_Assigned task:_ In the listing below, the answer starts at the line that has "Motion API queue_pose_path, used" and stops after the line that has "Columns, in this"; please repeat that part exactly and nothing more.

_Data extract:_
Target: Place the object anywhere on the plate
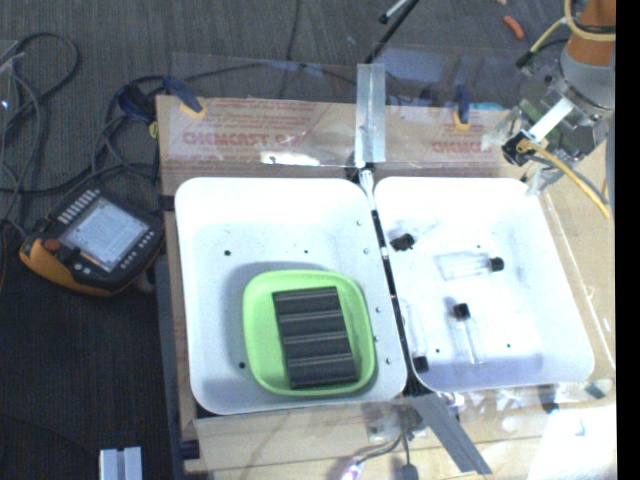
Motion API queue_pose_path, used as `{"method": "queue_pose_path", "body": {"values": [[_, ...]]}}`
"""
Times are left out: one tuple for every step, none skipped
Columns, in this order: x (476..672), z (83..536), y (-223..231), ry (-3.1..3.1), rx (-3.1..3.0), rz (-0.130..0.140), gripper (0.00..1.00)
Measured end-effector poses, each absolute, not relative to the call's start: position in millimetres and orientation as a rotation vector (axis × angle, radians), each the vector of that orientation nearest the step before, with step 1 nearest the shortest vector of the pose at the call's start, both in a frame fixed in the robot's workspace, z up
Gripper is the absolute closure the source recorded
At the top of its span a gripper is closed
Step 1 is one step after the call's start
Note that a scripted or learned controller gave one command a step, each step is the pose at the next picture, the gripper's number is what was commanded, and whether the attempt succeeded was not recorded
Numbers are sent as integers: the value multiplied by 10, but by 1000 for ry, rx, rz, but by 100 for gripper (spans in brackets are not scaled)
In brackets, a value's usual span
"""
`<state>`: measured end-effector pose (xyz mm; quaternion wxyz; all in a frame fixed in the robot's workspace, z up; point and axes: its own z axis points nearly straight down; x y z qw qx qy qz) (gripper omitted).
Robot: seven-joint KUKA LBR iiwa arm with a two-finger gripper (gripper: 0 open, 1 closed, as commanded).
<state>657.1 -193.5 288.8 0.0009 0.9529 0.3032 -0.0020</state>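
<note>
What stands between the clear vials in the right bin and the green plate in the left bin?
The raised rims where the two bins meet lie between the vials and the green plate. A dark ridged block already covers most of the plate.

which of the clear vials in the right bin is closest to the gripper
The upper clear vial, lying crosswise with its black cap pointing right; the other vial lies lengthwise, nearer the bin's front.

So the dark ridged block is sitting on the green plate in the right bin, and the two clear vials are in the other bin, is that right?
Not quite: the bins are swapped. The camera view shows the dark ridged block resting on the green plate in the left bin, while the two clear vials, one and the other, lie in the right bin.
</note>
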Motion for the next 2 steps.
{"method": "queue_pose_path", "body": {"values": [[6609,2886,-2232,847,3024,-6,0],[6569,2897,-2232,733,3054,-7,0]]}}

_Your solution:_
Motion API queue_pose_path, used as `{"method": "queue_pose_path", "body": {"values": [[_, ...]]}}`
"""
Times are left out: one tuple for every step, none skipped
Columns, in this order: x (476..672), z (83..536), y (-223..231), ry (-3.1..3.1), rx (-3.1..3.0), rz (-0.130..0.140), gripper (0.00..1.00)

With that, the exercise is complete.